Para ese momento, portuarios de otras zonas y ciudades –Rosario, La Plata, Villa Constitución y Bahía Blanca- cesaron su trabajo, originando la caída de los ingresos de aduana en un 80%, La Prensa, representando la alarma generada en los estratos burgueses de la sociedad, sentenciaba que “Se ha planteado, pues, todo un problema económico de primera magnitud, que afecta por sus fundamentos a la riqueza pública”[ii] (21/11/1902).La Ciudad de Buenos Aires estaba repleta de obreros parados y colaboradores que en las propias calles definían el futuro de la cuestión. Pero el Estado no se mantuvo inmóvil, por un lado diseminó rompehuelgas cargando armas de fuego, policías y las propias Fuerzas Armadas -por primera vez velaban ante un conflicto laboral- bien desplegados por los barrios obreros de Buenos Aires.

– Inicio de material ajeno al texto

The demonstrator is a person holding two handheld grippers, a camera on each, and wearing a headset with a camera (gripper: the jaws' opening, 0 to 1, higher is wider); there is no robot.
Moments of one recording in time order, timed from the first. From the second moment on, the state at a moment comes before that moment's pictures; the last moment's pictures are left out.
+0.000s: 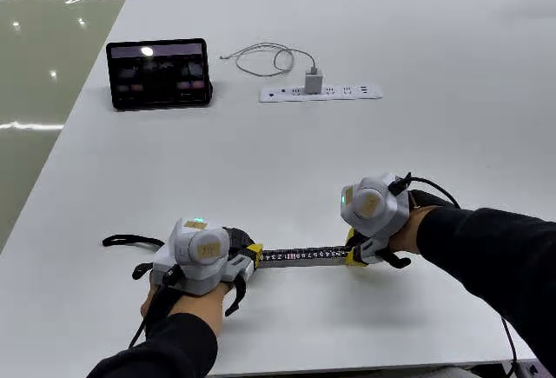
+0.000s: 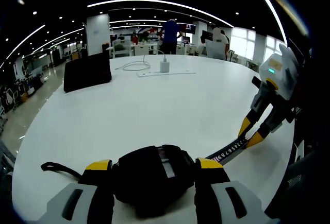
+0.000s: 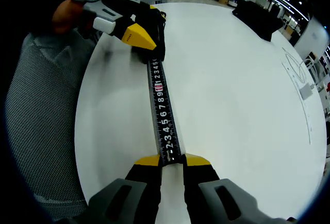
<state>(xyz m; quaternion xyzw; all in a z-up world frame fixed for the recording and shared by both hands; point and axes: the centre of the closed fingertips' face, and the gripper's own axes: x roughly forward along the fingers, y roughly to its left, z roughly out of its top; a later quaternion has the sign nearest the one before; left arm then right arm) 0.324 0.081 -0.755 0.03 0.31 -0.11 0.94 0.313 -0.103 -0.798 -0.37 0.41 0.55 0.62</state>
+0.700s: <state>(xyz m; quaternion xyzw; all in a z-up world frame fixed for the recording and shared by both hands) 0.325 0.081 -0.755 0.03 0.31 -0.11 0.94 0.312 -0.092 -0.798 -0.36 0.41 0.56 0.62</state>
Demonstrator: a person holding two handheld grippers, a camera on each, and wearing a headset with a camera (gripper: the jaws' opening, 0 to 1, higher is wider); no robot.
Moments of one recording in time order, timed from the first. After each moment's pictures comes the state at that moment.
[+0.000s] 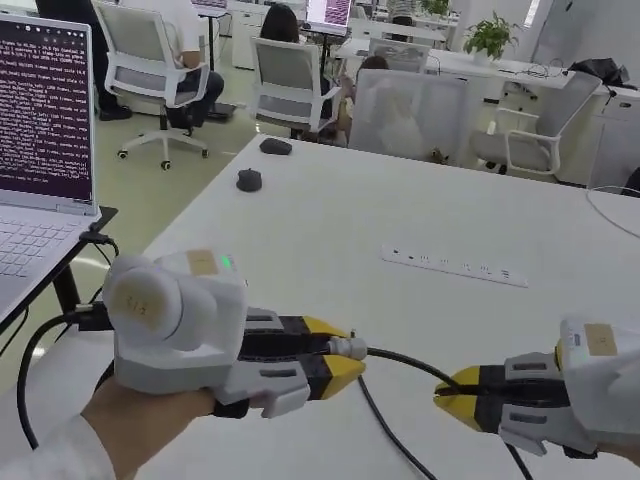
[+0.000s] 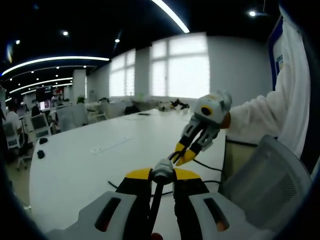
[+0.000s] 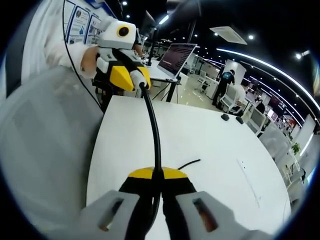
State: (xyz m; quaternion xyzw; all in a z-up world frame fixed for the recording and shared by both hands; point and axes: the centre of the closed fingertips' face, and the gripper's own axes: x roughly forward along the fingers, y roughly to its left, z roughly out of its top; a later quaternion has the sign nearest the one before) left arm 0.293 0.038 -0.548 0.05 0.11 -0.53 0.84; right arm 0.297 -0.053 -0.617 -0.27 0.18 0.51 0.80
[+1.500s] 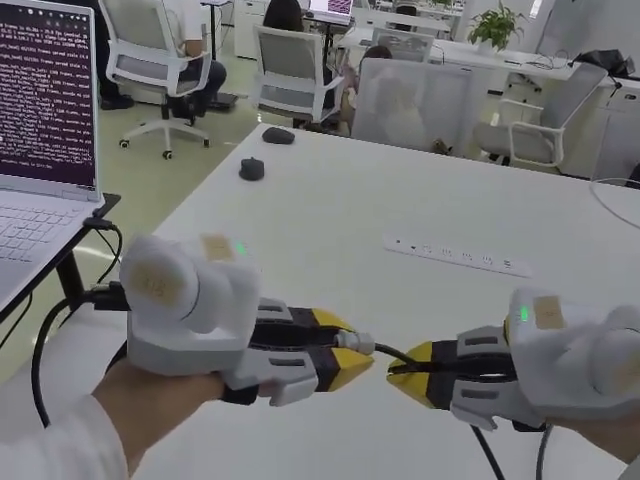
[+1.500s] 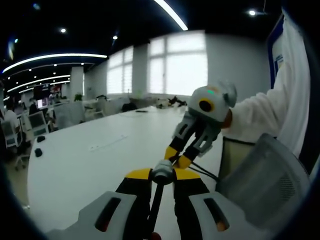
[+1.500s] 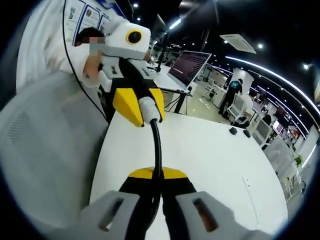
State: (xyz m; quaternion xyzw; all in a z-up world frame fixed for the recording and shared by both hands) left arm 0.290 0.037 -0.551 0.05 0.12 -0.53 0.84; right arm 0.294 0.001 -0.603 -0.28 0.15 0.54 0.78
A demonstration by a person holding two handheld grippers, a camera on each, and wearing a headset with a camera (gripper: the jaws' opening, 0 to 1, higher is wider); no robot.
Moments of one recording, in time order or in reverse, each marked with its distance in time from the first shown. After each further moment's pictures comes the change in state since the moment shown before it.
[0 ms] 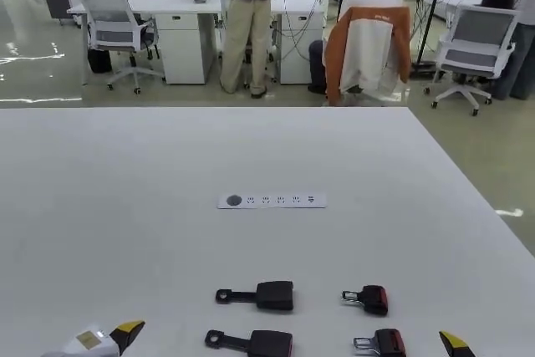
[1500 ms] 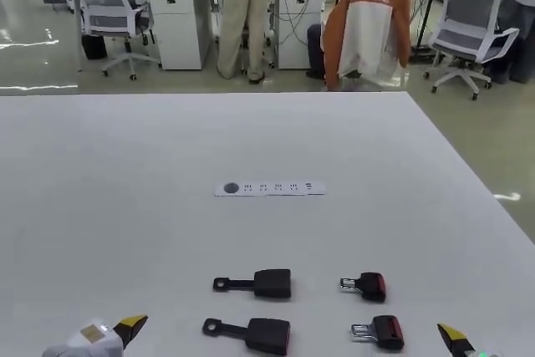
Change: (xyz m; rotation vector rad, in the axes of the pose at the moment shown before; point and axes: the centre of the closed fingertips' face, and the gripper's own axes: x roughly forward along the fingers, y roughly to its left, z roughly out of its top) left arm 0.012 -0.003 -0.010 -0.008 0.032 -0.015; right arm 0.001 -0.003 -0.012 0.016 0.026 0.007
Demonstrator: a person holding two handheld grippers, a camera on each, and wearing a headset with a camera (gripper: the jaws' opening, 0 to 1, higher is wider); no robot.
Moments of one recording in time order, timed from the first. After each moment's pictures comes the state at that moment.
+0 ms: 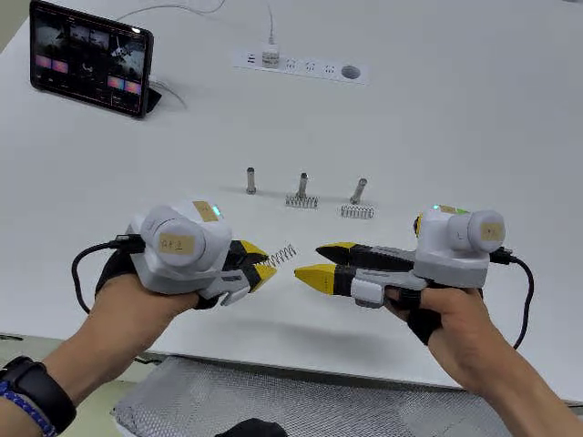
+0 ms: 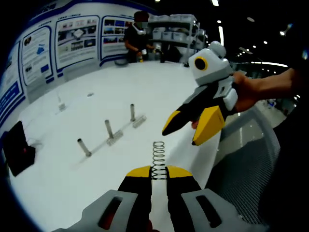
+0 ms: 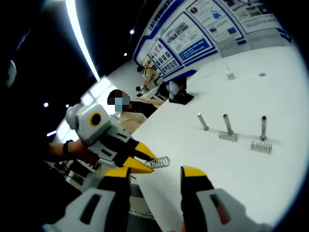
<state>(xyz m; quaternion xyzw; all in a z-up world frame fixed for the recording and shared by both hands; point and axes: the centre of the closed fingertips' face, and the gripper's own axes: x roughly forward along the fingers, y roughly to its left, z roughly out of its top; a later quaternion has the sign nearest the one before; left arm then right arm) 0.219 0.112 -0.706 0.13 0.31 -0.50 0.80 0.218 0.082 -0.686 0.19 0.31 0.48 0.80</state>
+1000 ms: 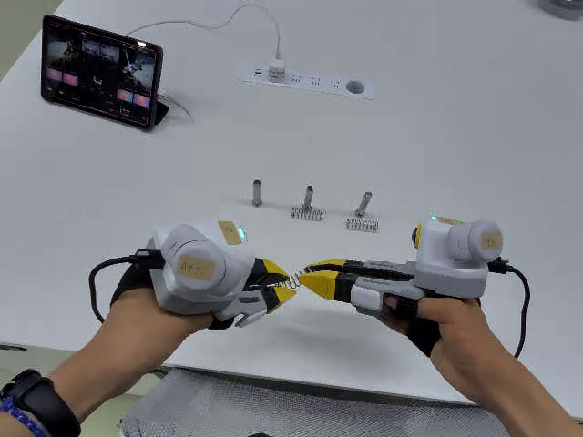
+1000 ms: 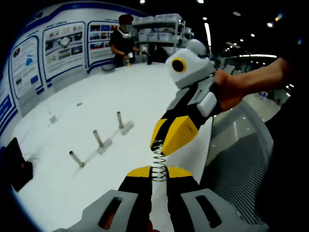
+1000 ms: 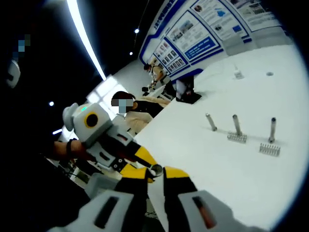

El día siguiente nació decisivo: el Congreso llamó a una reunión extraordinaria para la discusión de la tan resistida Ley de Residencia. A la vez, el número de huelguistas aumentaba a 70 mil y la FOA llamaba definitivamente a huelga general: “La Gran huelga obrera continuó ayer generalizándose. Aprovechando el día feriado, todas las sociedades gremiales celebraron reuniones muy concurridas, en las cuales fue ratificada la huelga general” mostró La Prensa en su tirada del 23.

El 24 marcó el principio del fin para la protesta del movimiento obrero. En tiempo record fue aprobadala Ley, el gobierno aplicó el estado de sitio y extendió la represión mediante las FF.AA y la Policía. Aunque en los primeros dos días, la FOA intentó resistir, fueron vencidos hasta verse obligados a llamar al retorno al trabajo el día 26. La primera huelga general en Argentina y América Latina llegaba a su ocaso. En las primeras 72 horas de efectivización de la Ley más de quinientas personas habían sido deportadas.

Más allá de haber sido derrotada, desde diferentes partes del continente afines se vieron con buenos ojos los resultados obtenidos en esta semana plenamente activa para el proletariado nacional. La Agitación de Santiago de Chile marcaba que “indudablemente ha sido hermoso, sublime y grandioso el movimiento del proletariado argentino” (diciembre 1902), paralelamente que La Rebelión afirmaba que “en general, el movimiento ha sido una elocuente demostración del poderío de la clase obrera… Podemos estar satisfechos del triunfo moral obtenido (…) Lo que podemos afirmar con seguridad es que en ninguna parte el proletariado se ha rebelado contra el capital impulsado por un espíritu libertario como el que inspiró la huelga general en Buenos Aires” [iii](diciembre 1902).

 

[i] 9 Mirta Zaida Lobato: “Los trabajadores en la era del “progreso” en Mirta Zaida Lobato (directora): El Progreso, la modernización y sus límites. Colección Nueva Historia Argentina. Buenos Aires, Sudamericana, 2000. Pp. 474.

[ii] Agustín Santella, De la revolución a la movilización. Las huelgas generales en argentina, 1902-2002.

[iii] Iaacov Oved, El anarquismo y el movimiento obrero en Argentina, México, D.F. Siglo Veintiuno, 1978.